Les peintures murales font aujourd'hui encore la joie des amateurs qui ont la chance de vivre
à New York. Dans les pages de ce superbe ouvrage écrit par Glenn Palmer-Smith et Joshua
McHugh, elles se présentent en miniatures au lecteur souhaitant remonter à leurs sources.
Chaque peinture raconte une histoire, mais chacune a aussi son histoire. J'ignorais par
exemple que le firmament décorant le plafond de la salle des pas perdus de la gare de Grand
Central était à l'envers. Paul Helleu, artiste français proche de Marcel Proust, a confié
l'exécution du projet à un peintre australien, qui a placé les constellations telles qu'elles sont
vues depuis l'hémisphère Sud. Comme Glenn l'a observé, cela est passé inaperçu jusqu'au
moment où un mordu d'astronomie de New Rochelle l'a signalé.

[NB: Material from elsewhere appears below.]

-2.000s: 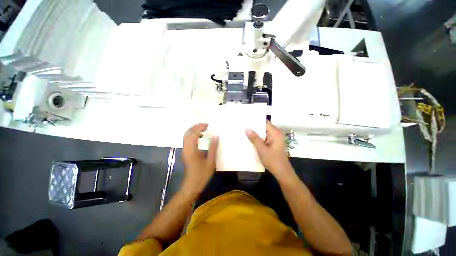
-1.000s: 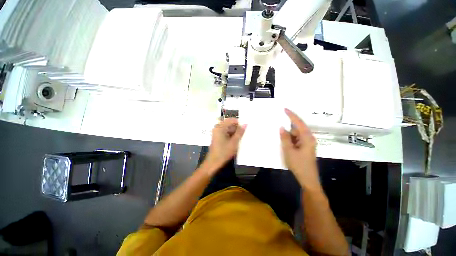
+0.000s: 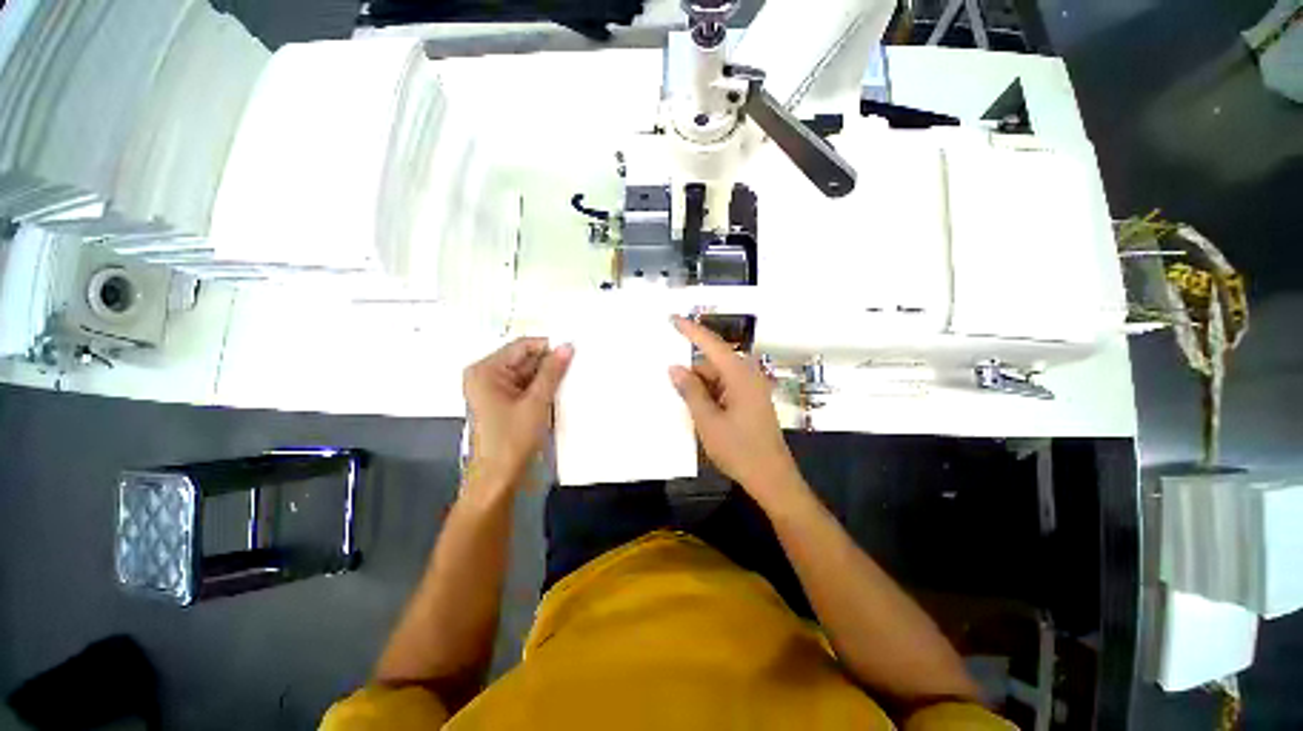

La superbe peinture murale de 9 mètres de Maxfield Parrish, qui occupe toute la longueur du
King Cole Bar, dans l'hôtel St. Régis, fut initialement commanditée par John Jacob Astor
pour le bar de l'hôtel Knickerbocker, sur Times Square. Quand l'immeuble du Knickerbocker
fut transformé en bureaux, la peinture murale fut d'abord installée au Chicago Art Institute
(Institut d'art de Chicago), puis au New York Racquet Club (club de tennis de New York) sur
Park Avenue et enfin dans le bar du St. Régis, où elle est encore. Parrish étant quaker, il
hésitait à peindre une oeuvre destinée à être accrochée dans un débit de boisson, mais Astor
calma ses scrupules en lui offrant une rémunération de 5000 dollars, une somme énorme
pour l'époque, à la condition toutefois que le portrait d'Astor soit au centre de la composition
:
Les anecdotes de ce genre ne manquent pas mais elles sont du ressort de Glenn, et c'est un
domaine qu'il connaît bien. J'ai moi-même contribué à la peinture de deux oeuvres qu'il a
retenues : celle du Waverly Inn à Greenwich Village, et celle du Monkey Bar dans la partie est
de Manhattan, entre les avenues Madison et Park. J'en dirai juste quelques mots. Quand j'ai
repris le Waverly Inn en 2007 avec mes associés Sean Macpherson et Eric Goode, j'ai appelé
le doyen des illustrateurs américains, Ed Sorel, pour une éventuelle peinture murale dans
notre salle de restaurant. Je travaillais déjà avec lui depuis des années, et j'imaginais très
bien ses couleurs chatoyantes et ses caricatures diaboliques dans mon restaurant. Je
souhaitais qu'il représente l'histoire de la vie de bohème qui est un peu la légende de
Greenwich Village. Et le Waverly en était partie intégrante. Il avait été ouvert pendant la
Prohibition, et avait appartenu à la secrétaire de la rédactrice adjointe de Vanity Fair, Clare
Boothe (nom de jeune fille de celle qui devait devenir Clare Boothe Luce). Cela dit, Ed et moi
avons dressé une liste d'une trentaine de personnages remontant à l'âge héroïque du Village
et jusqu'à l'après-guerre : d'Edgar Allan Poe, John Reed et Willa Cather à Jack Kerouac,
Norman Miller et Joan Baez.
Quelques années plus tard, Jeff Klein, Jeremy King et moi-même avons repris le vénérable
Monkey Bar, restaurant au passé plutôt louche mais à l'avenir selon nous prometteur. Il avait
été fréquenté par Tallulah Bankhead et Tennessee Williams. Tous les deux vivaient à l'hôtel
Élysée, lui aussi de réputation passablement canaille : les gens bien informés du quartier le
recommandaient pour ses «plans culs». Williams y mourut en s'étouffant avec le bouchon
d'un flacon de collyre qu'il cherchait à ouvrir avec les dents. Le bar du restaurant a été
décoré par une série d'artistes facétieux, mettant en scène des personnages simiesques.
Pour la grande salle de restaurant, je suis revenu vers Ed et, après maintes palabres, nous
sommes tombés d'accord sur une galerie de portraits de New-Yorkais de l'âge du jazz :
Harold Ross, Moss Hart, Babe Ruth, Billy Rose, Scott Fitzgerald, Robert Benchley, etc. J'y
mange souvent et au moment de m'asseoir, j'observe ces témoins de l'histoire de notre
grande cité. Comme les autres peintures murales du présent ouvrage, celles du Monkey Bar
et du Waverly Inn s'offrent aux spectateurs d'aujourd'hui pour leur signifier qu'ils s'inscrivent
à leur tour dans cette admirable lignée qui a fait le succès de New York.